ASSIGNED TASK:
Your reply should reproduce all the data below exactly while excluding the pictures.
- Opening Delimiter -
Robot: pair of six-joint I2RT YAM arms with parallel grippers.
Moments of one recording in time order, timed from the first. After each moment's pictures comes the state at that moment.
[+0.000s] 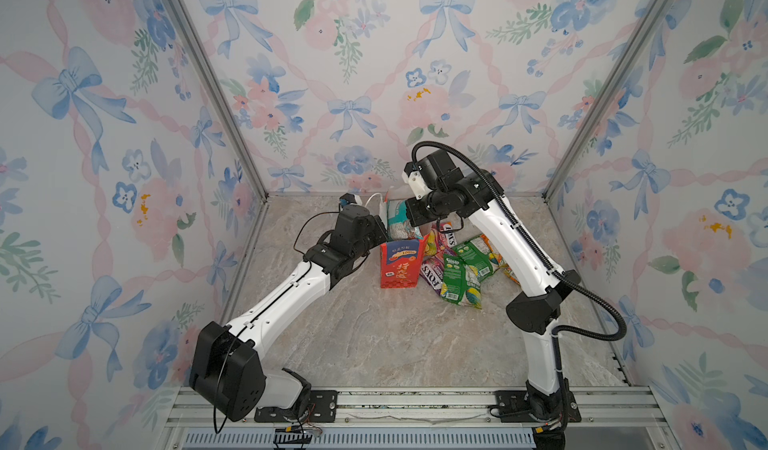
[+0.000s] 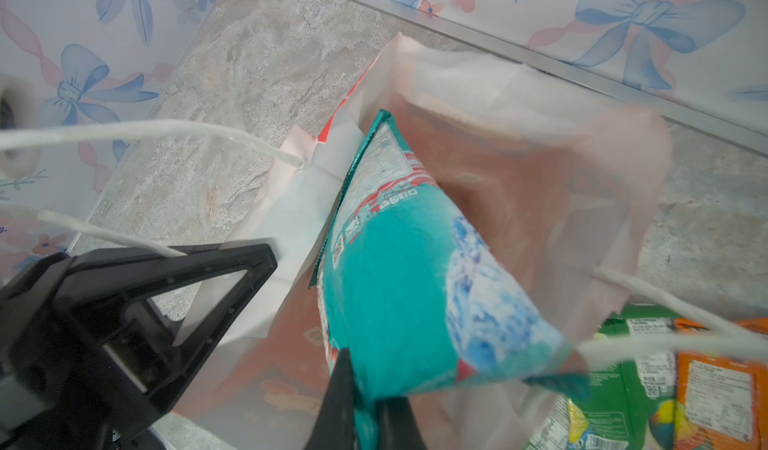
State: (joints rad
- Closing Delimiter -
SOLUTION FOR THIS EXERCISE:
Robot: pair of six-joint I2RT YAM arms with parallel grippers.
Moments of one recording in time order, timed from the first. After each moment's pictures comes the state at that moment.
[+0.000s] 
[+0.000s] 
State: (joints rad

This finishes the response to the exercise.